Monday, December 19, 2011

TMI and Baby's First Picture

I've read that some women in pregnancy are worried about how much gas they have, that their baby is unable to sleep with all the bubbles they feel in their belly. One book I read eased this troubling question by stating that since the baby is comfortably encased in amniotic fluid, the bubbles aren't harmful at all, and are more like tiny water massages for the baby. If that is the case, then our baby is the most pampered womb fetus in all the land.

Tim and I got our first sonogram today and I have to chronicle that we both teared up, and mommy definitely let some tears fall. "It's really in there!" I said, all choked up. And indeed, it is. Tiny little gray peanut inside a black hole in my belly. All the little nuances prior to that moment of seeing baby were nothing more than inconveniences; getting my blood drawn (and having a vein blown), visiting the toilet after every snack, building up so much saliva in my mouth I could refill a pool in the summertime. Now I have had a visual confirmation that baby is alive and living in my belly, all those things have meaning.
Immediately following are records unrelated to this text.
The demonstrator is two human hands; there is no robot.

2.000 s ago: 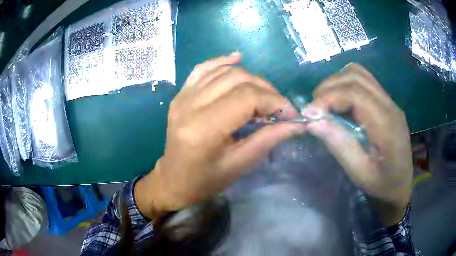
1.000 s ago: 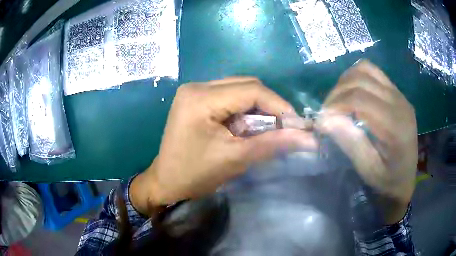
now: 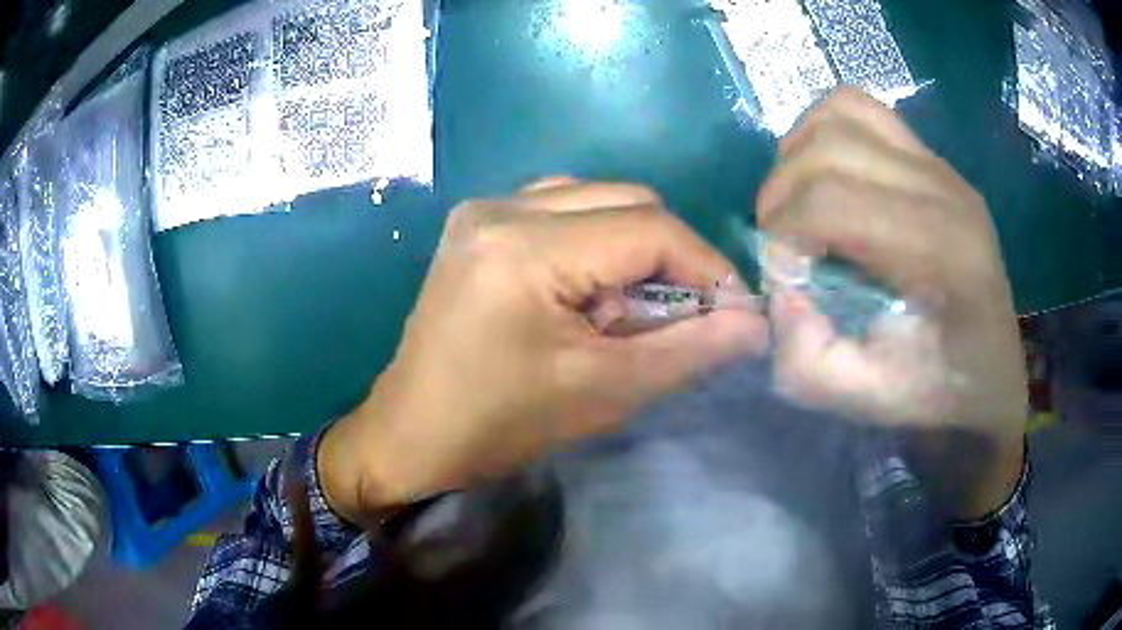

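Observation:
My left hand (image 3: 529, 332) pinches a thin panel (image 3: 671, 297) between thumb and index finger; it is seen nearly edge-on and partly hidden in the curled fingers. My right hand (image 3: 886, 259) is close beside it, its fingers closed on a clear plastic film (image 3: 787, 265), which shows by its glare around the fingertips and across the palm. The two hands nearly touch at the fingertips. A hazy grey clear plastic sheet (image 3: 689, 529) hangs below the hands at the bench edge. Whether panel and film are joined cannot be told.
A large bagged patterned panel (image 3: 295, 111) lies upper left on the green bench (image 3: 283, 357). Long shiny poly bags (image 3: 111, 271) lie far left. White patterned panels (image 3: 775, 62) lie top right, a shiny bagged stack (image 3: 1070, 105) far right. A blue stool (image 3: 160, 505) stands below left.
The right hand's upper fingers have moved up over the lower edge of the top-right panels. More clear film shows at its fingertips. The left hand still pinches the panel, now at a slightly different angle.

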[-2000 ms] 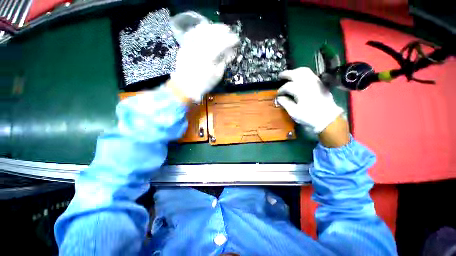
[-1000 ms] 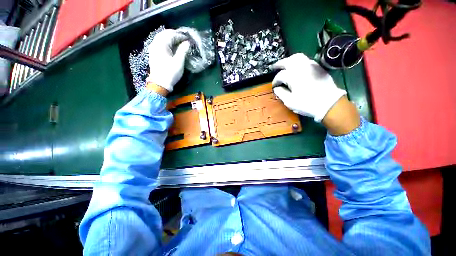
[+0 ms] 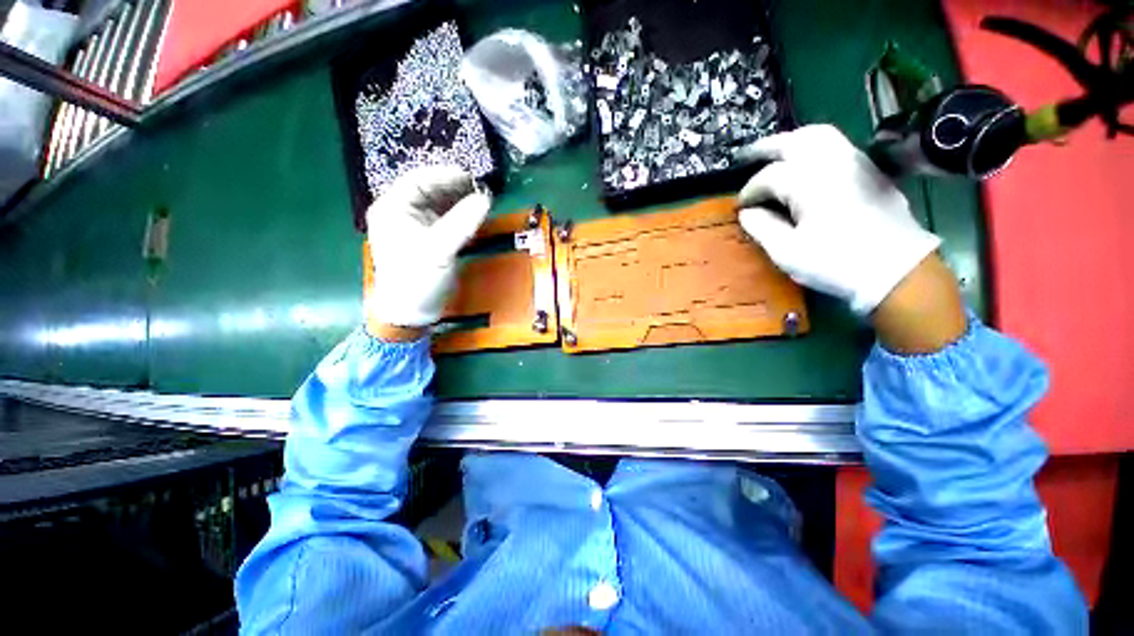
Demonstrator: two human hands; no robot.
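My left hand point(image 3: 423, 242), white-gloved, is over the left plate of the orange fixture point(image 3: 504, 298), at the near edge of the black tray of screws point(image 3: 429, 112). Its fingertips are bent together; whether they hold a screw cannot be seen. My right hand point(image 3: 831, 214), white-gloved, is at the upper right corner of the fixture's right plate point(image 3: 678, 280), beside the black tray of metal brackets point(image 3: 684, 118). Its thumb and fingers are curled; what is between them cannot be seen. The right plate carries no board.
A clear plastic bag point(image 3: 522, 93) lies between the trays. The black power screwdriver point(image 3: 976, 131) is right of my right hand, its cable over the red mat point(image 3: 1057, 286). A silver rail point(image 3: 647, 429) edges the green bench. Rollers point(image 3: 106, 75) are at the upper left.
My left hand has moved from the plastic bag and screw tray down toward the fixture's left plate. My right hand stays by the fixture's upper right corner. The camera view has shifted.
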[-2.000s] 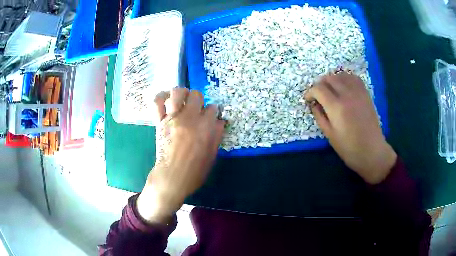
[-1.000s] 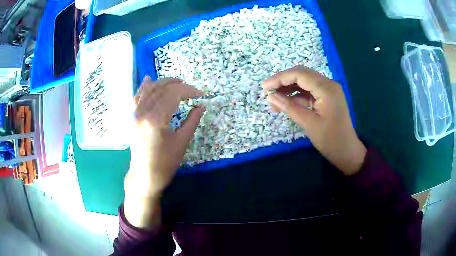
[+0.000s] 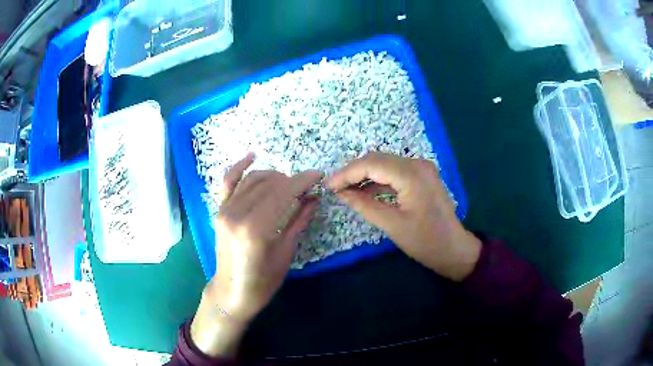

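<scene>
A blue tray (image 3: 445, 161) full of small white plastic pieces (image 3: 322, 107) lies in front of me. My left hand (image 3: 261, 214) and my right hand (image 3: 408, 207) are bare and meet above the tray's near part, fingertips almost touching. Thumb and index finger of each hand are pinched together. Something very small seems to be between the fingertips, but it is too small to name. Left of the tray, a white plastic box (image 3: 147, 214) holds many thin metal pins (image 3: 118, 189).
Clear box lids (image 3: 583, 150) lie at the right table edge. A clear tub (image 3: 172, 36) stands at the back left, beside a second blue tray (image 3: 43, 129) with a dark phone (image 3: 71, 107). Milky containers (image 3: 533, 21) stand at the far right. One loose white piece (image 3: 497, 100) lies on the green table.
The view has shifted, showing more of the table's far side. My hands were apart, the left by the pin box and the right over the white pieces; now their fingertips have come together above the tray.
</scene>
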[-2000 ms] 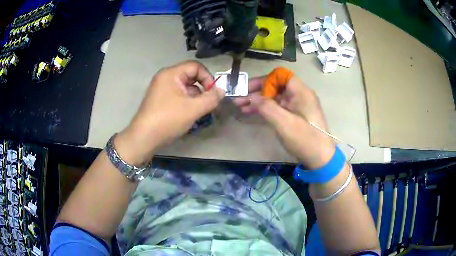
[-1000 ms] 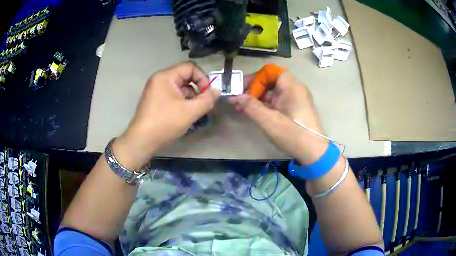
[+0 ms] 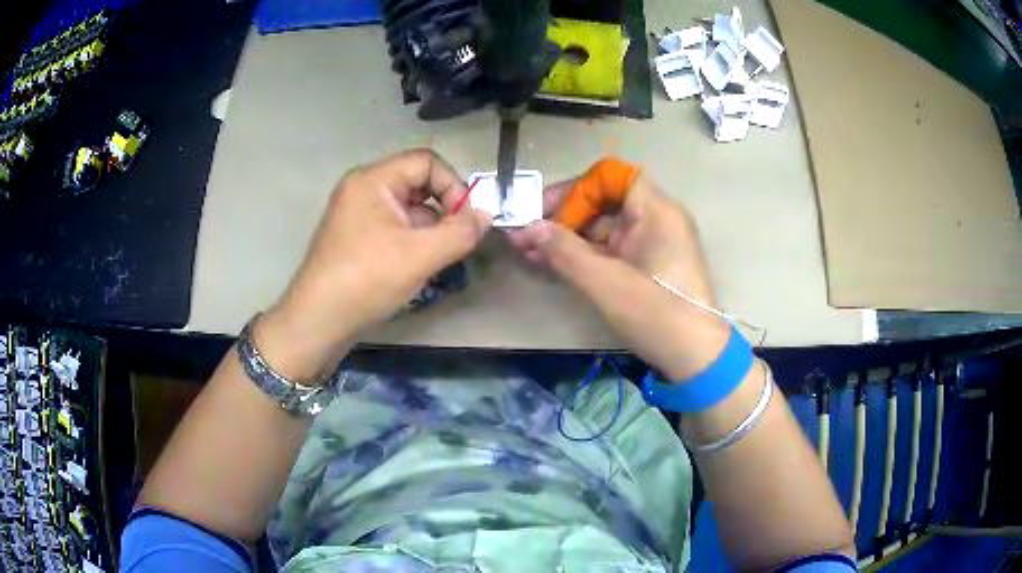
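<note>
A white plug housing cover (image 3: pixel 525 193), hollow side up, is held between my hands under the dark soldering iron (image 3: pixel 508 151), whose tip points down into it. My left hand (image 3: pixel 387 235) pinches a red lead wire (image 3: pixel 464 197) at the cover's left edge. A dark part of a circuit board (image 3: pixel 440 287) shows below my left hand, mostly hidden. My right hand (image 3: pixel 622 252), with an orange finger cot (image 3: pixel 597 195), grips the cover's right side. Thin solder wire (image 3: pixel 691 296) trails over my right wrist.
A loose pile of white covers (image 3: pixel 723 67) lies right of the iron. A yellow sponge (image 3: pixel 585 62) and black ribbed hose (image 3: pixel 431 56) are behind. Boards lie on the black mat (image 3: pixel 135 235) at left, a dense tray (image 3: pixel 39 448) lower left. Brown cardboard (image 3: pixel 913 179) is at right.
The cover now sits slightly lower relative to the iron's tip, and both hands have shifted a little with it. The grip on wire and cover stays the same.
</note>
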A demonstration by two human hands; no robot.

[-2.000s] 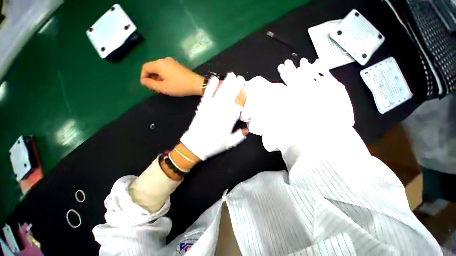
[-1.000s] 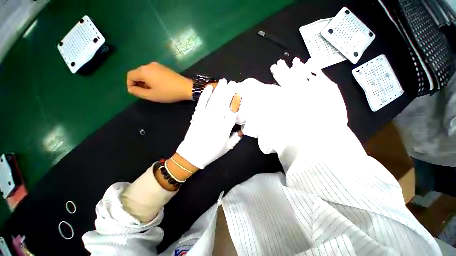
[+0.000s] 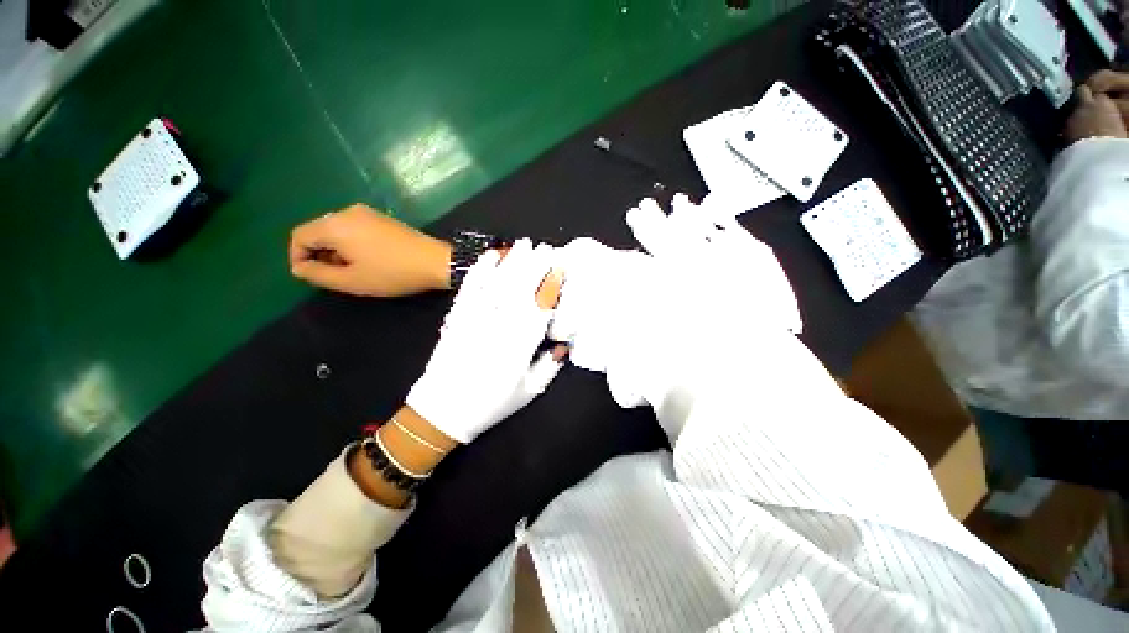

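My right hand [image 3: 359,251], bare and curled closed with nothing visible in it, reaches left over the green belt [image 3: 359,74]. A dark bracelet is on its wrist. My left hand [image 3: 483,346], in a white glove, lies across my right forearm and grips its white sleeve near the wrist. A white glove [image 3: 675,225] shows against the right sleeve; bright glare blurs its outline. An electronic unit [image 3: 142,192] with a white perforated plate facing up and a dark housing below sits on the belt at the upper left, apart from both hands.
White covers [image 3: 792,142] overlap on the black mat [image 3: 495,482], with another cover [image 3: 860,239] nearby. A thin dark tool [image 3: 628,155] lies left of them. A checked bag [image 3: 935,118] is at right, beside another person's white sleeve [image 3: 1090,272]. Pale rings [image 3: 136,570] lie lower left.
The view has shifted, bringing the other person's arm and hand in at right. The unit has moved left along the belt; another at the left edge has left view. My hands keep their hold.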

They are still inconvenient, but at least now, I really know why I'm doing them. For that adorable little peanut inside me, who was just laying there, being tiny and cute. Who the sonogram lady tried to bump into action, and who, I am proud to say, was sleeping soundly. Already so much like your daddy! This little sweet peanut who is already loved so much by mommy and daddy, is something we can't stop looking at, even though baby is nothing more than a gray fuzz. We look forward to getting to know you better, cutie fuzz.




PS. Stop making mommy barf. Love you!